The Pharisees and the Publicans both needed a change of heart and mind. Our actions follow our thinking. We do what we want to do. For there to be change, we must want different things. We must value something else. We are incapable of accomplishing this change on our own, but we are not asked to perform this work. Instead we are offered a God who longs to do it for us and in us, and sometimes in spite of us. All we need do is surrender ourselves to Christ. Not just to accept that He is our God, or that He created the world, or inspired the Bible. Those are facts not our personal surrender. Our surrender is to the idea that we cannot change ourselves and ONLY He can change us. We need to think differently than we do, and ONLY He can make that happen. We need to want what He wants, not what we have always wanted. We need to love like He loves, not like the paltry thing we call love.

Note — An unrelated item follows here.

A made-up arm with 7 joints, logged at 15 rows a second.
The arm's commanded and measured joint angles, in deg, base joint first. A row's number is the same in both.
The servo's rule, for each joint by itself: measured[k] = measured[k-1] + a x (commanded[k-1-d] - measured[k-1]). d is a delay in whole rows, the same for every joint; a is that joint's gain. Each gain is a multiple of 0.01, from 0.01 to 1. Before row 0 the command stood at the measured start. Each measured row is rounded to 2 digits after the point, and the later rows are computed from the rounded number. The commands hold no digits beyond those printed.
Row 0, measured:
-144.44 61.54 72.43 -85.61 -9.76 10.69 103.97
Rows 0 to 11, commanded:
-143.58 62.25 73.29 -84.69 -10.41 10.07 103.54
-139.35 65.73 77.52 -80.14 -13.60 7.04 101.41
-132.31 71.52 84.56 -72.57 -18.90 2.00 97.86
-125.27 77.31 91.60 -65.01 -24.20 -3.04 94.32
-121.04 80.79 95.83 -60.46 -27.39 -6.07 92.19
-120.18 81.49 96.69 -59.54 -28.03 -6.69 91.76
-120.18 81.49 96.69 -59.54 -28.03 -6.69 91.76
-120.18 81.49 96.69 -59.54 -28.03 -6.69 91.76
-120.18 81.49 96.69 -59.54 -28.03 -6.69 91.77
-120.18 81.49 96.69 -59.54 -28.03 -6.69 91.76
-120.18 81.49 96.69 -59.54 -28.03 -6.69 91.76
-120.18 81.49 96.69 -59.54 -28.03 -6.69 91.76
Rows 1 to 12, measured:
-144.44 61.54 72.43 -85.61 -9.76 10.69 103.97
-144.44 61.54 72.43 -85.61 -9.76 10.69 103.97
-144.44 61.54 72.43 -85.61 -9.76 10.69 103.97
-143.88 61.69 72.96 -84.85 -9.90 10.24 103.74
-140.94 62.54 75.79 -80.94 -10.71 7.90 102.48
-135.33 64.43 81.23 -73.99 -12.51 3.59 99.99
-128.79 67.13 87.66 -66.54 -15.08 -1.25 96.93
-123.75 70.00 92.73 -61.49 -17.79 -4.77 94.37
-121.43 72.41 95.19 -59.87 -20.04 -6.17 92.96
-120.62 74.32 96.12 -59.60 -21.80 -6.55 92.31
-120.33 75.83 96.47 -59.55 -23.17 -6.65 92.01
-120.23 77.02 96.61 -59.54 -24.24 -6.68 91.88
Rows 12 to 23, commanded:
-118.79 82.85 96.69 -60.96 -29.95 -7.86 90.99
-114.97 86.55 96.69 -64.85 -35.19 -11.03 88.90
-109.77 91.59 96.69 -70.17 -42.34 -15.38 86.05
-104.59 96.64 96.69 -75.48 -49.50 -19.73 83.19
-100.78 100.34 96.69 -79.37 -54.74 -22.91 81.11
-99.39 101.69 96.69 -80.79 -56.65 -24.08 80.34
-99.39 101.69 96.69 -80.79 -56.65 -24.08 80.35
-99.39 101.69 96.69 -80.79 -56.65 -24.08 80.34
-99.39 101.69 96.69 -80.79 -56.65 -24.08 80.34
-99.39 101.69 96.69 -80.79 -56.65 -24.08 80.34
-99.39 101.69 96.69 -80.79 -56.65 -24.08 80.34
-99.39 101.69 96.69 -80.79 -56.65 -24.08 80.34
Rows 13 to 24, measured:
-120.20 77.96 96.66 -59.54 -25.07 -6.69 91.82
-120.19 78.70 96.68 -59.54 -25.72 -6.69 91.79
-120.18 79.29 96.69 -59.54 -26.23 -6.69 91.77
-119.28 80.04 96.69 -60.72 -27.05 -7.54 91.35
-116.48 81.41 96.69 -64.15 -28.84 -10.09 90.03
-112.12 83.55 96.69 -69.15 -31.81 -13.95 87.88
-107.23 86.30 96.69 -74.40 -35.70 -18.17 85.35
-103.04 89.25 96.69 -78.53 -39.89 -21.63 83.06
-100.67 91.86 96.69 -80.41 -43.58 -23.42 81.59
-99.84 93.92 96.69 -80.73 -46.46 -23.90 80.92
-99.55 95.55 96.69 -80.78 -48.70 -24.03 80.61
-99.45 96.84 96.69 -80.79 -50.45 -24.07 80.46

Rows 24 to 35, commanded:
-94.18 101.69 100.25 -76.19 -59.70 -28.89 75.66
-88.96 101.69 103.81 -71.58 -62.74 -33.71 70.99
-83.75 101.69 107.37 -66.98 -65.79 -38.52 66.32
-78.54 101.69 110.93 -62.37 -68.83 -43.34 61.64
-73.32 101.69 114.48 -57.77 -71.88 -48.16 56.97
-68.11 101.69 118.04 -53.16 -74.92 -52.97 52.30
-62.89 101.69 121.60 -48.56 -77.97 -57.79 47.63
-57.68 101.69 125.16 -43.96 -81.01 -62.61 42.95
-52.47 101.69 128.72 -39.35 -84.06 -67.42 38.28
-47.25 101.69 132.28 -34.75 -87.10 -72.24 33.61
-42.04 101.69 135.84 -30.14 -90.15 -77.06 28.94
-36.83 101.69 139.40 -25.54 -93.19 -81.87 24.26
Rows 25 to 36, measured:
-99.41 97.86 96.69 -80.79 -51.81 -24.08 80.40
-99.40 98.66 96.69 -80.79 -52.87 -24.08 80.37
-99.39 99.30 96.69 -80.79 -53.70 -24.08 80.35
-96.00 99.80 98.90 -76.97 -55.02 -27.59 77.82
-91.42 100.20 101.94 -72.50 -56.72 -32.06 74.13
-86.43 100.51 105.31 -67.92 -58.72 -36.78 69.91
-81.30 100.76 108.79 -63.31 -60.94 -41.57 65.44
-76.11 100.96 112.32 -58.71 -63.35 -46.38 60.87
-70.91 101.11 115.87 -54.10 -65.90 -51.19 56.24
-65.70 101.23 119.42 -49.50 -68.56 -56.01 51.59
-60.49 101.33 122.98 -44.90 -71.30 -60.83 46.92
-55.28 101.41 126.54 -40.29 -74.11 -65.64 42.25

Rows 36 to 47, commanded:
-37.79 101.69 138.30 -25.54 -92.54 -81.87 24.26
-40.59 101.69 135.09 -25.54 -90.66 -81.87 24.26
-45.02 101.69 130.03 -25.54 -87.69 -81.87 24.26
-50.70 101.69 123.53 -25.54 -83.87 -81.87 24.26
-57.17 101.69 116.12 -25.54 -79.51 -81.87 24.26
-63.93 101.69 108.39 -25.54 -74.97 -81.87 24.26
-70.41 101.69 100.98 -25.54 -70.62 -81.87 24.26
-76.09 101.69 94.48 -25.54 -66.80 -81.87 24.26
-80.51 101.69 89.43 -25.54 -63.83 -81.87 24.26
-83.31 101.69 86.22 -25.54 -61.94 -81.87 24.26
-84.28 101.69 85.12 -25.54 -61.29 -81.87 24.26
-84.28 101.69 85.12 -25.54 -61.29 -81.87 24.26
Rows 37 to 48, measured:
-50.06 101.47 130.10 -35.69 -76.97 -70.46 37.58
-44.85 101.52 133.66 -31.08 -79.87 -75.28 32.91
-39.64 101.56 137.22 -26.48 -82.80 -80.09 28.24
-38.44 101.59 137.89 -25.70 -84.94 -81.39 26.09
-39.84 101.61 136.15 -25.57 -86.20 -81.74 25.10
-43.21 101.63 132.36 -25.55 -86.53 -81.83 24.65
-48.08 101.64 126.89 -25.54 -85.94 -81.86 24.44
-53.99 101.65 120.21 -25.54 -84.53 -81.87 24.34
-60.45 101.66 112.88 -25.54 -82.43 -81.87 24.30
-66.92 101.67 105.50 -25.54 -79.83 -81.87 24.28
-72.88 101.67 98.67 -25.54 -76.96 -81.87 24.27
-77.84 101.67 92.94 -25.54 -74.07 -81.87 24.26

When we do start to see people like He sees them, the homeless and downtrodden become the Prince and Princess of England. Will and Kate are seen in the faces of the dirty street walking, mentally challenged, medically needy who seek only their next fix whatever that may be. Like Christ, we do not care how they smell. Like Christ, we do not care what they look like, what skin color they have, how old they are, how lazy they are, how greedy they are, even how dangerous they may be. Instead, like Christ, we see only hurting children that SO much need an end to their pain. Our hearts break as we look upon those in such desperate need and we are no longer content to simply give an occasional offering for them. We need to get involved. We need to make a difference. Our hearts explode with love and sitting still in our chairs is no longer an option. We - MUST - DO - Something. This is how Christ felt as He walked our earth and saw the pain in so many lives. He could not rest. He could not leave the work up to others. He had to take action. He loved us too much to sit still and hope. He got involved and made a difference and 2000 years later billions remember His life.

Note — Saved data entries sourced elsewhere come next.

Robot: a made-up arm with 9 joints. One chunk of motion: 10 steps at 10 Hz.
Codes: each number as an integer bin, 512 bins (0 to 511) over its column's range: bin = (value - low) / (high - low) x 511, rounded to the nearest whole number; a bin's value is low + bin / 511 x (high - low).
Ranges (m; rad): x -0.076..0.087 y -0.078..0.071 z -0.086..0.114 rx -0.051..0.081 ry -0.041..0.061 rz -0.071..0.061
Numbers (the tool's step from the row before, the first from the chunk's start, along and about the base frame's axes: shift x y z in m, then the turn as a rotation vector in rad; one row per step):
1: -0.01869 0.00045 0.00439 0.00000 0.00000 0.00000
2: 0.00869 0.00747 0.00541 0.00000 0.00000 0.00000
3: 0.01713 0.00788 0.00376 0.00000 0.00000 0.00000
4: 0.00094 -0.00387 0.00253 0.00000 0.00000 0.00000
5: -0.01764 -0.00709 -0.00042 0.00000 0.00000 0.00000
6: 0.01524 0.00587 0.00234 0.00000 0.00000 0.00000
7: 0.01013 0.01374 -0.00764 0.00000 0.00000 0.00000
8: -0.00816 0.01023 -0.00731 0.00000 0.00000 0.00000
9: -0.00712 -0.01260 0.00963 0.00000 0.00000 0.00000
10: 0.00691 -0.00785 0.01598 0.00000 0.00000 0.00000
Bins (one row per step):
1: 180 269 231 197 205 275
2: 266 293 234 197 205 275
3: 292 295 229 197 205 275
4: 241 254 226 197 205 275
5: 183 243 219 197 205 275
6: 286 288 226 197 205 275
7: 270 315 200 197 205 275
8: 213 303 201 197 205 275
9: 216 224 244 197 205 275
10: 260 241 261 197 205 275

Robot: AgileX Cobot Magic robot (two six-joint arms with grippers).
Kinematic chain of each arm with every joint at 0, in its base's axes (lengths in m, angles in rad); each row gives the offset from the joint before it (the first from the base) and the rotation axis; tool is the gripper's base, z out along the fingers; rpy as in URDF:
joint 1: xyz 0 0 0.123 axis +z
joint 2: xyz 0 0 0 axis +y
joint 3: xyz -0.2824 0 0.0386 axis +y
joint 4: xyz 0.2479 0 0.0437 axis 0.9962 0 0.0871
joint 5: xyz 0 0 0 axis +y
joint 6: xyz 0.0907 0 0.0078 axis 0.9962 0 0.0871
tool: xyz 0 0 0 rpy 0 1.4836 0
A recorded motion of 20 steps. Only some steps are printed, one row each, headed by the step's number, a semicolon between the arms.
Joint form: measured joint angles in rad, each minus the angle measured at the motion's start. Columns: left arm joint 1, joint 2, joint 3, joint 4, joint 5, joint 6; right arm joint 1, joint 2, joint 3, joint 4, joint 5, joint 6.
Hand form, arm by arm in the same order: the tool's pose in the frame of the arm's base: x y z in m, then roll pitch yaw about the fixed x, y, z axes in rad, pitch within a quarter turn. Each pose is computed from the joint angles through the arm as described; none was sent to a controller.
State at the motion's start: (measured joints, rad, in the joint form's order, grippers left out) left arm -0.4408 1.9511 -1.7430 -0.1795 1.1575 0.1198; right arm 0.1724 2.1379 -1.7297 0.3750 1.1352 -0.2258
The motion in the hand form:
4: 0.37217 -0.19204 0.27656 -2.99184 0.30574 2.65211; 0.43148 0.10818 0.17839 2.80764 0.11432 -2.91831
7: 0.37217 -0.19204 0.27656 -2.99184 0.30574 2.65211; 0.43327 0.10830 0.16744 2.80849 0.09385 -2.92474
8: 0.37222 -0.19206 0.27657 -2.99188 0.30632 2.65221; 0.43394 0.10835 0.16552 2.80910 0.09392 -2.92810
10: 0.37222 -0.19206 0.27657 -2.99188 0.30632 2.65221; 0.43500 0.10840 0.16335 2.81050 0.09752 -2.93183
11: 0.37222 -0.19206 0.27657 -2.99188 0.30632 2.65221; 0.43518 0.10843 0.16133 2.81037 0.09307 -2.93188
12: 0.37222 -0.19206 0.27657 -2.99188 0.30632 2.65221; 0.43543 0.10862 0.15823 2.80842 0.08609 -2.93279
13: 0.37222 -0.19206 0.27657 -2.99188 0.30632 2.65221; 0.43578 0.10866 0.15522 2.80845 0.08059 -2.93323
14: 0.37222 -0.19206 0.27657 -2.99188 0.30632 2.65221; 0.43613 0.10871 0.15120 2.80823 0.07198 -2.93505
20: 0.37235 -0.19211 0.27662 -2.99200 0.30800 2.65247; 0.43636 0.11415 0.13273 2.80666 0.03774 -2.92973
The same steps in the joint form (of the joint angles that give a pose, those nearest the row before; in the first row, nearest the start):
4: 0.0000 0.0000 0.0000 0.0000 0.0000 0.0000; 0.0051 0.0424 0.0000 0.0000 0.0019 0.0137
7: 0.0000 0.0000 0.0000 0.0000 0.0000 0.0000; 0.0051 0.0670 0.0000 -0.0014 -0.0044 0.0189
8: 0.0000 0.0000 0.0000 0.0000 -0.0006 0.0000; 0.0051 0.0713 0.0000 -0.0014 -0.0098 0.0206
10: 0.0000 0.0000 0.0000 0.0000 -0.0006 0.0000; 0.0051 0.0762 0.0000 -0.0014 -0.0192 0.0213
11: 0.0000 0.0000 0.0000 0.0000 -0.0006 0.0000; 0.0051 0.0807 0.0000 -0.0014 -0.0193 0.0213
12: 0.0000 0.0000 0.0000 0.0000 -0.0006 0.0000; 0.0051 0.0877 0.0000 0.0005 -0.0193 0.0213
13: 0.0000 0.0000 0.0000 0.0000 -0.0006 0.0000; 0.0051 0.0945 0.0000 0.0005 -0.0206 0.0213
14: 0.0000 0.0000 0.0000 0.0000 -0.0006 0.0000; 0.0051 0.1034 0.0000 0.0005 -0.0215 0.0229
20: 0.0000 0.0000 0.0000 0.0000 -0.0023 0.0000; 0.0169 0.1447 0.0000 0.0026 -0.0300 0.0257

To indulge in gossip, is to prolong the pain in your own life. It is to grant an extension to evil, to allow it to remain unchecked and unchanged and it hurts the life of the gossip far more than the lives of those they propagate rumors about. But it need not be so. It need not consume the years you have left on this planet earth. There is meaning for those who seek Christ that they have yet to understand or imagine. There is love so great that it truly changes how we think and mandates what we do, if we only come to the source of it and allow Him to begin to remake our hearts. To surrender our desires to Christ is to see them replaced with desires that will echo through eternity and make an indelible impact in our here and now. The journey to perfection begins as we let our enemy die. Not the enemy in the world, or even the enemy beyond our sight. Instead our enemy lies in the mirror. “I” and my own worst enemy and as I allow Christ to recreate me, it is Christ who is found in me, and “I” who disappears. This is the beginning of a life of meaning, and an end to the pain we embrace. Rather than focus on our pain, let us begin to focus only on its cure – Christ.